▶ [Work required]
All of the data below should come back exactly as written, minus its images.

(Data entries)
BEGIN

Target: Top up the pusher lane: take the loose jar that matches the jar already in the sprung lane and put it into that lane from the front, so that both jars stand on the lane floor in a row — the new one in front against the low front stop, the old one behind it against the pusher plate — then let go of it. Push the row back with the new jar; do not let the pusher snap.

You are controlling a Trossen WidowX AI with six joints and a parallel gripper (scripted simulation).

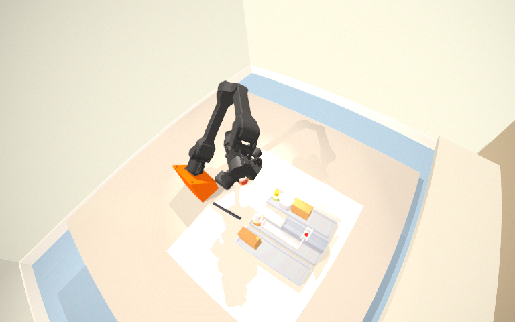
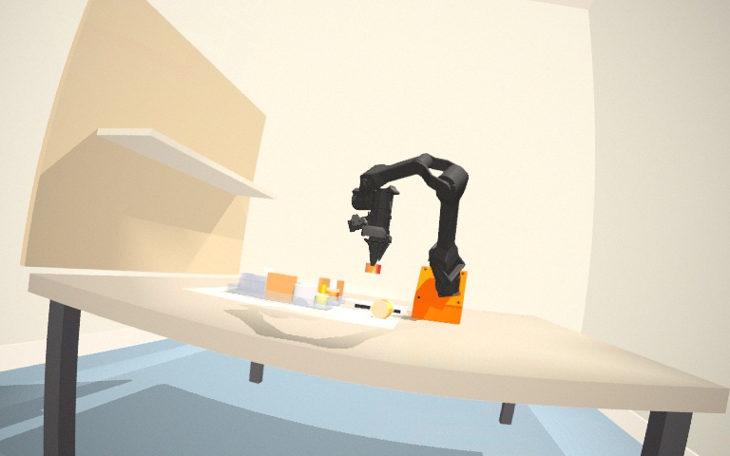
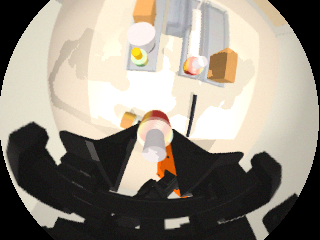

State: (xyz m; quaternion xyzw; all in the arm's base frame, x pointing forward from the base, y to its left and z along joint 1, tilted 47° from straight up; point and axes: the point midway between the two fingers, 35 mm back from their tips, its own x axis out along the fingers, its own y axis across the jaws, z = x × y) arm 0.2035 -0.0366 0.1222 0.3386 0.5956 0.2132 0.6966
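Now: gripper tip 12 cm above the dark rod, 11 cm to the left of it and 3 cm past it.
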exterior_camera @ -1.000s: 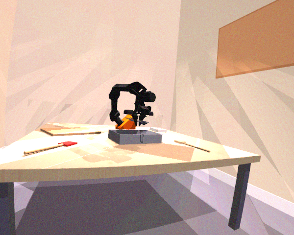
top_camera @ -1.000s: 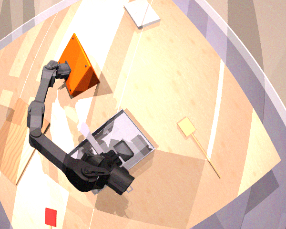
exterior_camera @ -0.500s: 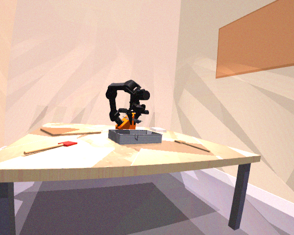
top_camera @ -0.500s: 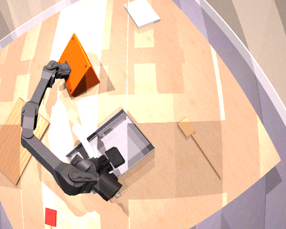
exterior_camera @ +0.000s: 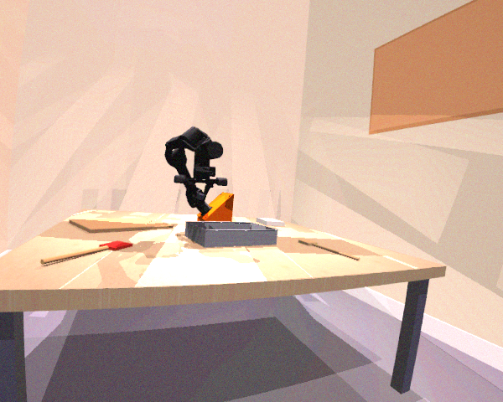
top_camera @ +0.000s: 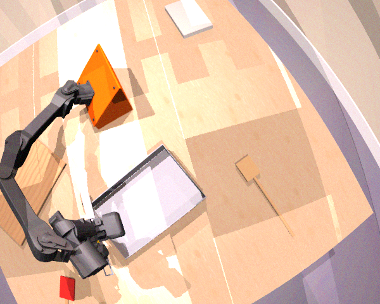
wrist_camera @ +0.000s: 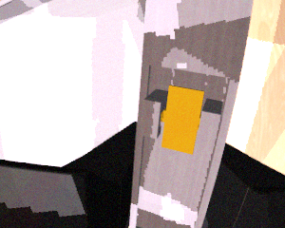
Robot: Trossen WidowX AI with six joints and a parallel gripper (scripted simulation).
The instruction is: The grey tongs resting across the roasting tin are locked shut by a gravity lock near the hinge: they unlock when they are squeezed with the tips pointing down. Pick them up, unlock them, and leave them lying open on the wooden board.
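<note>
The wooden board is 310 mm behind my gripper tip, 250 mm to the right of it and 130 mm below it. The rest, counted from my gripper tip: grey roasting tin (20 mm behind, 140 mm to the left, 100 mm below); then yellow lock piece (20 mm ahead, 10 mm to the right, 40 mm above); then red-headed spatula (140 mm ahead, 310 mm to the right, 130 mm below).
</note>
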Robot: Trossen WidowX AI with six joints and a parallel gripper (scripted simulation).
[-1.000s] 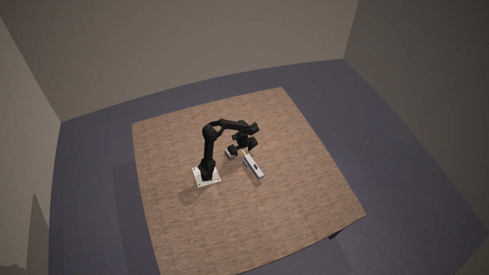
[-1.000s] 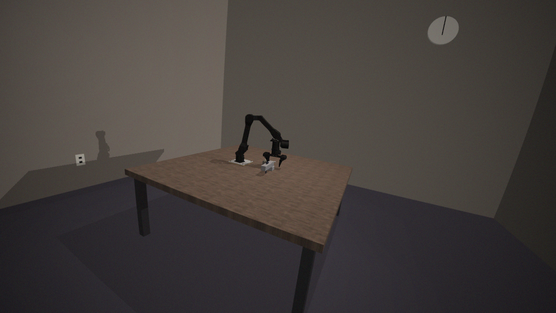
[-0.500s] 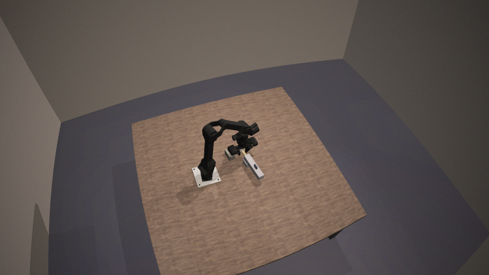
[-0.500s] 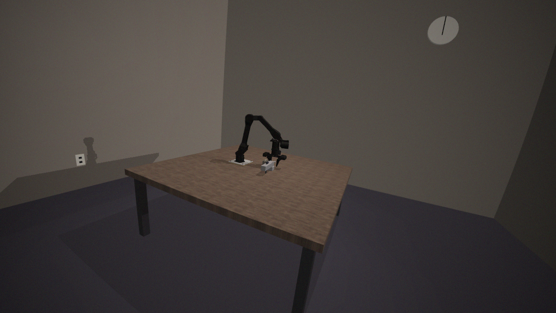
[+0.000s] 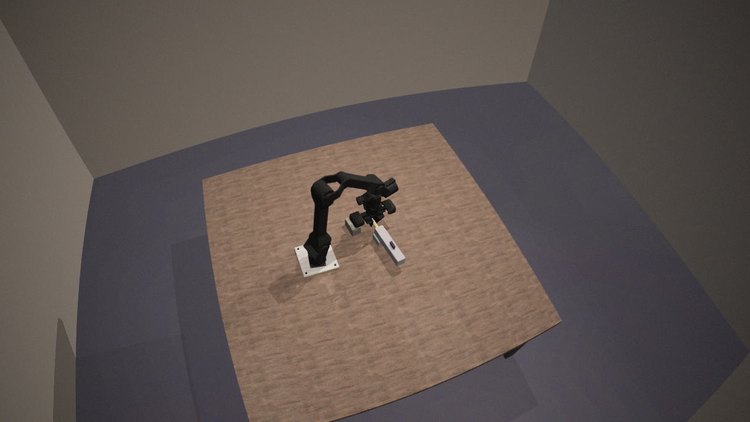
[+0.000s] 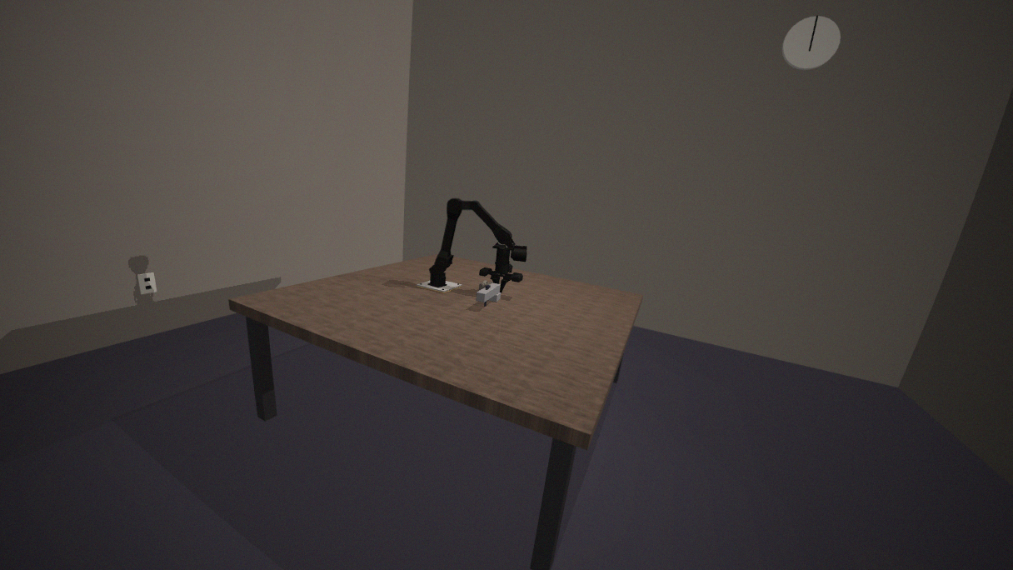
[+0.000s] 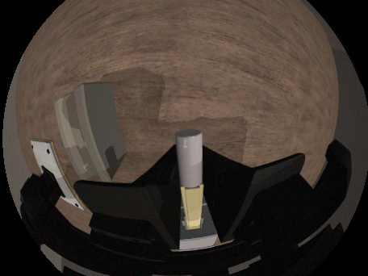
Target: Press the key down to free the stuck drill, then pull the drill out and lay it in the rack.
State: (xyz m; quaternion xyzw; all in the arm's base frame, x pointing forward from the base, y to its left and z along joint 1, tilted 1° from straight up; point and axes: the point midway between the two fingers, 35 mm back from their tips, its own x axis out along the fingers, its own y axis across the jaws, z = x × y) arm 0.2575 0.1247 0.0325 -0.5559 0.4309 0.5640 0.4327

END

▶ [Response]
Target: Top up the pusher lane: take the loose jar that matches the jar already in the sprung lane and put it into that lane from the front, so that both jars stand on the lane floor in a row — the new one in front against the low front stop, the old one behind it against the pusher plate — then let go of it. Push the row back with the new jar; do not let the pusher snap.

You are controlling a Trossen WidowX AI with six joints and a parallel gripper (scripted simulation).


State: (xyz m; quaternion xyzw; all in the arm's base frame, x pointing forward from the base, y to its left and z along joint 1, tilted 47° from straight up; point and axes: the point midway between the two fingers, 35 mm back from their tips, its own x axis out along the fingers, its own y axis across the jaws, z = x × y) arm 0.2035 -0.0366 0.1222 0.3386 0.5956 0.2132 0.6966
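Now: gripper tip 12 cm above the dark rod, 11 cm to the left of it and 3 cm past it.
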exterior_camera @ -1.000s: 
top_camera @ -1.000s: 
exterior_camera @ -0.500s: 
top_camera @ -0.500s: 
exterior_camera @ +0.000s: 
top_camera @ +0.000s: 
wrist_camera @ +0.000s: 
Robot: Trossen WidowX AI with six joints and a parallel gripper (scripted simulation).
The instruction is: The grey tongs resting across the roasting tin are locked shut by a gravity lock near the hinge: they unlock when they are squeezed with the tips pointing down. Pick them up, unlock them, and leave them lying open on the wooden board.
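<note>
The wooden board is 310 mm behind my gripper tip, 250 mm to the right of it and 130 mm below it. The rest, counted from my gripper tip: grey roasting tin (20 mm behind, 140 mm to the left, 100 mm below); then yellow lock piece (20 mm ahead, 10 mm to the right, 40 mm above); then red-headed spatula (140 mm ahead, 310 mm to the right, 130 mm below).
</note>
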Robot: Trossen WidowX AI with six joints and a parallel gripper (scripted simulation).
[-1.000s] 
[-1.000s] 
[-0.500s] 
[-0.500s] 
[+0.000s] 
[+0.000s] 
[+0.000s] 
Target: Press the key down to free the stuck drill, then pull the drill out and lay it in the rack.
State: (xyz m; quaternion xyzw; all in the arm's base frame, x pointing forward from the base, y to its left and z along joint 1, tilted 1° from straight up; point and axes: the point midway between the two fingers, 35 mm back from their tips, its own x axis out along the fingers, its own y axis across the jaws, z = x × y) arm 0.2575 0.1247 0.0325 -0.5559 0.4309 0.5640 0.4327

Work on the exercise is now finished.